The city’s bazaars are dominated by throngs of elderly women, “babushkas’ as they called, selling everything from raw meat to freshly picked flowers. The babushkas are a gut-wrenching sight. Having seen their savings get blown away due to hyperinflation in the mid nineties, many of these women have also lost their husbands to alcoholism. As families fell apart, the older generation became neglected. Their pensions, in most cases, do not cover their basic needs. I recently heard that in the capital, pensions were raised by the equivalent $1 – and wondered if this was some kind of cruel joke on part of the moneyed elite who run this country.
Meanwhile, instead of discussing much needed economic reforms, Ukrainian civil society argues over very trite issues. There is the question as to whether or not Russian should become an officially recognized second language, owing to the fact that about 40% of the population identify Russian as their first language. You see, in the struggle to assert a cultural identity independent of Russia in the post soviet years, Ukrainian was deemed the only official language of the state. The debate over language, however, lingers on, and the country locked into a bitter power struggle between the mainly Ukrainian-speaking west of the country and the Russian-speaking east.
The capital is stuck in the middle.

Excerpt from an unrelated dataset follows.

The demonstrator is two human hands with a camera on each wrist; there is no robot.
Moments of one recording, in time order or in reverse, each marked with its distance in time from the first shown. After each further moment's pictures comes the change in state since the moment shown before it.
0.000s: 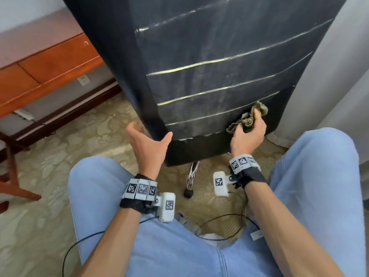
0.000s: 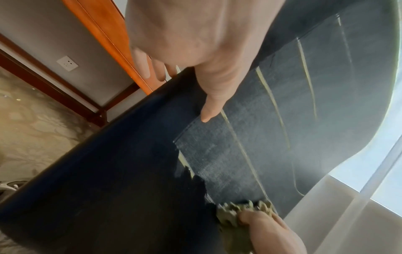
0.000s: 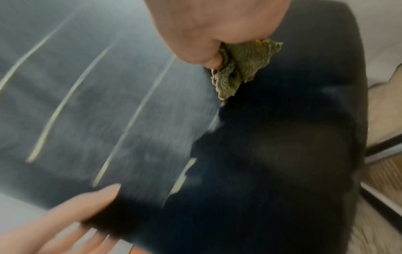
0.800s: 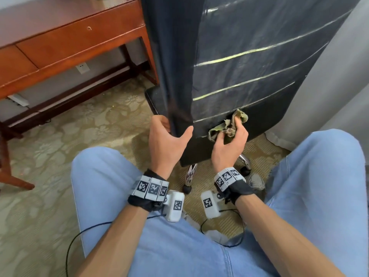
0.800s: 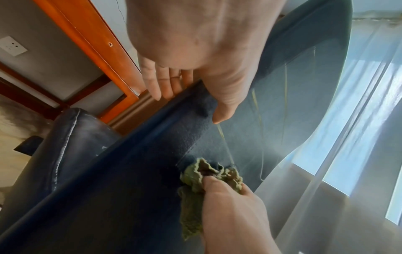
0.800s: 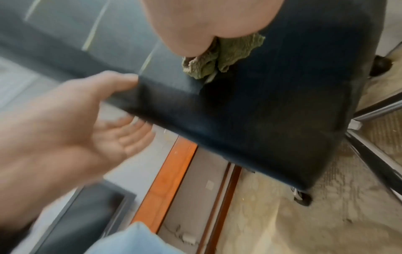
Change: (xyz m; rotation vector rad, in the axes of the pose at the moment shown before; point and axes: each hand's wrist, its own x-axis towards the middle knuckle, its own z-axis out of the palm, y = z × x) left_hand -0.015 0.017 0.001 0.037 -0.123 0.124; right_hand -0.078 -0.013 0.016 -0.040 -0.146 -0.152
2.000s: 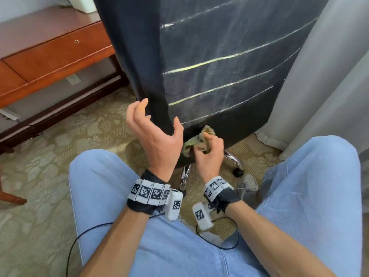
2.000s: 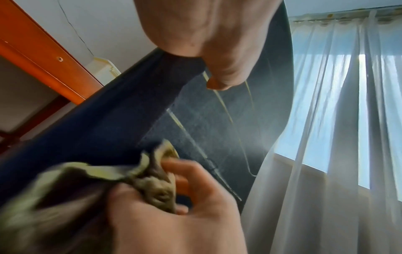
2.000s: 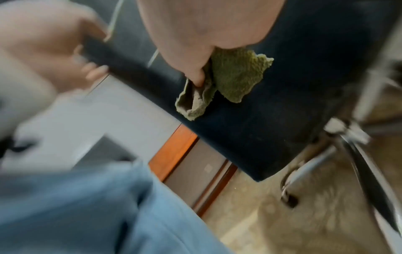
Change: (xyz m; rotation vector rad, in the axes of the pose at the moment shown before) left_hand -0.013 0.051 0.003 -0.094 0.322 0.424; right_hand -0.016 0.021 -0.008 -0.019 -0.248 -0.009
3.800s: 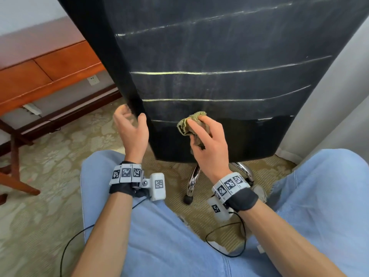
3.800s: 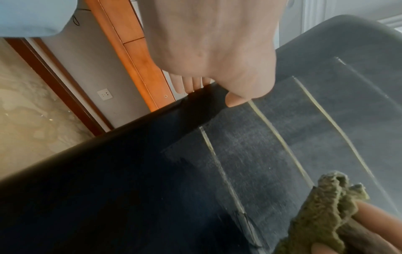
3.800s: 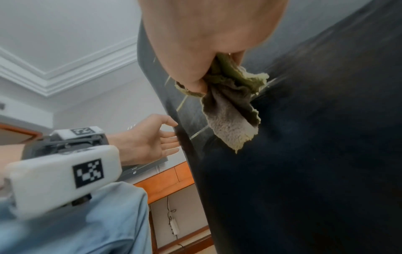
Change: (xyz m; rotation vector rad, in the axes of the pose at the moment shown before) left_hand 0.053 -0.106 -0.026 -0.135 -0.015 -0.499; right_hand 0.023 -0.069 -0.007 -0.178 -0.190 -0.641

For some unfathomable reason the question of national identity completely overshadows questions of economic growth and any tangible efforts towards liberalization of the market and development.

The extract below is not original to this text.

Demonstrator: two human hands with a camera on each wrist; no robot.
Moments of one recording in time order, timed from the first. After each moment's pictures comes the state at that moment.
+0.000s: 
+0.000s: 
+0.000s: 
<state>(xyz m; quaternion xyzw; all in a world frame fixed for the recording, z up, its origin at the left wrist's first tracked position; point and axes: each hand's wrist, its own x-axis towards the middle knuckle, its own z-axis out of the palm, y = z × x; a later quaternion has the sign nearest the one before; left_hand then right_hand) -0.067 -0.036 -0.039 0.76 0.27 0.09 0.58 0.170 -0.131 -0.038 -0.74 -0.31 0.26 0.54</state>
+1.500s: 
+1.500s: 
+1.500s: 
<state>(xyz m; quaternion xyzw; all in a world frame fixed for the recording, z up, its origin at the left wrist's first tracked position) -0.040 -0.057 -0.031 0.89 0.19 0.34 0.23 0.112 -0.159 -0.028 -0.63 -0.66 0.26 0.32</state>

Naturally, to say that the Ukrainian people are lacking a certain joie de vivre is a great understatement. Years of stifling communism has left most of the population with a natural aversion to foreigners. Coupled with that is a strong xenophobic streak A vast chunk of the extensive organized crime network is dominated by individuals who trace their ancestry to the Caucasus; as such the indigenous populace is quite suspicious of people with darker complexions, as I understand it. There is also, I am told, a neo-Nazi movement that is becoming increasingly violent.
Perhaps I’ve come off as rather gloomy in my report. It’s important to note that this country is not without a certain allure. The ability of Kiev to retain its sense of community and smallness despite mushrooming to a (conservatively) estimated 3 million inhabitants is quite remarkable. Furthermore, no matter what people say, Ukrainian food is superb. Ukrainian nature is riveting – especially when Kiev’s many chestnuts bloom right before the cold hits. The capital ripples with cultural events, as do many other parts of the country.
After getting over the initial distrust, people can become quite warm and welcoming (besides whoever it was that refused to turn on the heating for a week). Overall Kiev has a certain quality that is hard to find elsewhere, and that is the ability to feel at home in this place, despite the difficulties of life here.